Give back the full data, unchanged and complete.

Start of Exercise data

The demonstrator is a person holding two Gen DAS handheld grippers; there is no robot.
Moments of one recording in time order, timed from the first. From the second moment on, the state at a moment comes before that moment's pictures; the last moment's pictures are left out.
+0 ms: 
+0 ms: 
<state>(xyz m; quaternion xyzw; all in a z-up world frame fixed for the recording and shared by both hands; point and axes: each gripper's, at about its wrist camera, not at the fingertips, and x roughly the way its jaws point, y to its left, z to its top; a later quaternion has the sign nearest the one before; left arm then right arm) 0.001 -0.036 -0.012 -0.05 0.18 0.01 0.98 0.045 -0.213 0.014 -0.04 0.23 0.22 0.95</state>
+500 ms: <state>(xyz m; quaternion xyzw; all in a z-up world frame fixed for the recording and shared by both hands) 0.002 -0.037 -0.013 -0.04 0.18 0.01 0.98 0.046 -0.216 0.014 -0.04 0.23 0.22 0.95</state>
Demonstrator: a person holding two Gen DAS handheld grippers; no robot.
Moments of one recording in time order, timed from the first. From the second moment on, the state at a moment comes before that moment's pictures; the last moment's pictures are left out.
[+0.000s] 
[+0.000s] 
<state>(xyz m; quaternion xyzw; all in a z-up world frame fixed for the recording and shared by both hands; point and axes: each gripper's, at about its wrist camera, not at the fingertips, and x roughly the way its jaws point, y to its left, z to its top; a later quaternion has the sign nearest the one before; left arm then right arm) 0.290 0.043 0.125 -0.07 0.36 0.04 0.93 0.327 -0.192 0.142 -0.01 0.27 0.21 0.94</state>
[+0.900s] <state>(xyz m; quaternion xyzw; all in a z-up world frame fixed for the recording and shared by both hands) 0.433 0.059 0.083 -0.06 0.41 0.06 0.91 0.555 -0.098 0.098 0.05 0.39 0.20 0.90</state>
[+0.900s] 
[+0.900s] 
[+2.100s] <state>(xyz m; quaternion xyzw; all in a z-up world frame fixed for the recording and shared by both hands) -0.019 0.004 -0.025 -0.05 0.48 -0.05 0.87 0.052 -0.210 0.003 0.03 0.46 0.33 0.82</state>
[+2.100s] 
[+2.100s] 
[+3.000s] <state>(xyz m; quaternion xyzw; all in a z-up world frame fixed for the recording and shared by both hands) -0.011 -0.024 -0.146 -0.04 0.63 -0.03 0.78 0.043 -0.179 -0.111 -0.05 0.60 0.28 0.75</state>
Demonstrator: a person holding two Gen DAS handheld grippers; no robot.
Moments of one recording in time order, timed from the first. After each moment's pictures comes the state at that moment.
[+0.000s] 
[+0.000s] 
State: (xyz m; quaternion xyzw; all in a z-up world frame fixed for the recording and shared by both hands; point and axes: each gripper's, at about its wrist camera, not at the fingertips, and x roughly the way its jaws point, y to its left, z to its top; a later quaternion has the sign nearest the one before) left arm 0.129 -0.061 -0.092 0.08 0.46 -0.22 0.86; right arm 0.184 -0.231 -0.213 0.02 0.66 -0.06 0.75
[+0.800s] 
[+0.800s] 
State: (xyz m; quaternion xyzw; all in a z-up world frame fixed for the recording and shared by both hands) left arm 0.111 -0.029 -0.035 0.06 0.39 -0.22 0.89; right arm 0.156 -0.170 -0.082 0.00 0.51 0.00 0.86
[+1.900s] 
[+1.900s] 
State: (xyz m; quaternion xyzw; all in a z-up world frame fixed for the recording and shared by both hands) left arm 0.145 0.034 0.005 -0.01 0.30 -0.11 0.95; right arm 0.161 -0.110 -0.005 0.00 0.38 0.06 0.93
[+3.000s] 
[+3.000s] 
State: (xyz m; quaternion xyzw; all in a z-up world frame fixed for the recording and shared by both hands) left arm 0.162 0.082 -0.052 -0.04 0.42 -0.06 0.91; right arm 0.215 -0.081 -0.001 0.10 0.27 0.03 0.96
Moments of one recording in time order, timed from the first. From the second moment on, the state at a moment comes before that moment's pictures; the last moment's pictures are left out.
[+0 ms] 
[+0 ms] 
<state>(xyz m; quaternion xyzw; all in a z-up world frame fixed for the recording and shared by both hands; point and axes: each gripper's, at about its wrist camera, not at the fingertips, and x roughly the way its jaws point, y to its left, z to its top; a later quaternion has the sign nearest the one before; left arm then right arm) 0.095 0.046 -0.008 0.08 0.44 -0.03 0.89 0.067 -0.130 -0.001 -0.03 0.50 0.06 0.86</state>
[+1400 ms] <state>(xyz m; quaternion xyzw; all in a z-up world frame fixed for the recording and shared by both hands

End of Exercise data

• [Output of the exercise]:
The demonstrator is a person holding two Gen DAS handheld grippers; there is no robot.
Moments of one recording in time order, timed from the first. From the second moment on, the state at a moment comes before that moment's pictures; the last moment's pictures are left out.
+0 ms: 
+0 ms: 
<state>(xyz m; quaternion xyzw; all in a z-up world frame fixed for the recording and shared by both hands; point and axes: each gripper's, at about its wrist camera, not at the fingertips, and x roughly the way its jaws point, y to its left, z to its top; a later quaternion has the sign nearest the one before; left arm then right arm) 0.001 -0.036 -0.012 -0.05 0.18 0.01 0.98 0.045 -0.213 0.014 -0.04 0.23 0.22 0.95</state>
+500 ms: <state>(xyz m; quaternion xyzw; all in a z-up world frame fixed for the recording and shared by both hands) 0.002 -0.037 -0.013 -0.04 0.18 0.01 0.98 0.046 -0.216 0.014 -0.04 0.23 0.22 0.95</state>
Demonstrator: a person holding two Gen DAS handheld grippers; no robot.
Moments of one recording in time order, timed from the first. From the second moment on, the state at a moment comes before that moment's pictures; the last moment's pictures are left out.
[+0.000s] 
[+0.000s] 
<state>(xyz m; quaternion xyzw; all in a z-up world frame fixed for the recording and shared by both hands; point and axes: each gripper's, at about its wrist camera, not at the fingertips, and x roughly the way its jaws point, y to its left, z to its top; a later quaternion has the sign nearest the one before; left arm then right arm) 0.290 0.043 0.125 -0.07 0.36 0.04 0.93 0.327 -0.192 0.142 -0.01 0.27 0.21 0.94</state>
[+0.900s] <state>(xyz m; quaternion xyzw; all in a z-up world frame fixed for the recording and shared by both hands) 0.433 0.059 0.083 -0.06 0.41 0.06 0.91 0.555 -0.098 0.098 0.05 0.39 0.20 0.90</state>
[+0.900s] 
[+0.900s] 
[+2.100s] <state>(xyz m; quaternion xyzw; all in a z-up world frame fixed for the recording and shared by both hands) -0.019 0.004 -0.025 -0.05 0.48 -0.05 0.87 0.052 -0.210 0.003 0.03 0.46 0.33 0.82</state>
[+2.100s] 
[+2.100s] 
[+3.000s] <state>(xyz m; quaternion xyzw; all in a z-up world frame fixed for the recording and shared by both hands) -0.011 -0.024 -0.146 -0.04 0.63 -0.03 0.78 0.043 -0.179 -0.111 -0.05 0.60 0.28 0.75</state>
Demonstrator: a person holding two Gen DAS handheld grippers; no robot.
Moments of one recording in time order, timed from the first. After each moment's pictures comes the state at that moment.
[+0.000s] 
[+0.000s] 
State: (xyz m; quaternion xyzw; all in a z-up world frame fixed for the recording and shared by both hands; point and axes: each gripper's, at about its wrist camera, not at the fingertips, and x roughly the way its jaws point, y to its left, z to its top; a later quaternion has the sign nearest the one before) left arm 0.129 -0.061 -0.092 0.08 0.46 -0.22 0.86; right arm 0.184 -0.231 -0.213 0.02 0.66 -0.06 0.75
[+0.800s] 
[+0.800s] 
State: (xyz m; quaternion xyzw; all in a z-up world frame fixed for the recording and shared by both hands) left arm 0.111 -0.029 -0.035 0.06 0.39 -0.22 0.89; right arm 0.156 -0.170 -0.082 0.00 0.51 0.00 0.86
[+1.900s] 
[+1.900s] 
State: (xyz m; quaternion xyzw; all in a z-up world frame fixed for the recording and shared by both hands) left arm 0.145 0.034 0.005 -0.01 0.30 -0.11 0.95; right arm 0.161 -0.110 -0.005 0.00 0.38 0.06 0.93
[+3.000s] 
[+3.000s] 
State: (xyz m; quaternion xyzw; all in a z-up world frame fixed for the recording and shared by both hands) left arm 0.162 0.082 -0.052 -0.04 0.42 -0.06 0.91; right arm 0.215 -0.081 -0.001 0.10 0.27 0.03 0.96
Moments of one recording in time order, timed from the first. From the second moment on, the state at a moment comes before that moment's pictures; the last moment's pictures are left out.
[+0 ms] 
[+0 ms] 
<state>(xyz m; quaternion xyzw; all in a z-up world frame fixed for the recording and shared by both hands; point and axes: each gripper's, at about its wrist camera, not at the fingertips, and x roughly the way its jaws point, y to its left, z to its top; a later quaternion has the sign nearest the one before; left arm then right arm) 0.095 0.046 -0.008 0.08 0.44 -0.03 0.89 0.067 -0.130 -0.001 -0.03 0.50 0.06 0.86</state>
[+1400 ms] <state>(xyz m; quaternion xyzw; all in a z-up world frame fixed for the recording and shared by both hands

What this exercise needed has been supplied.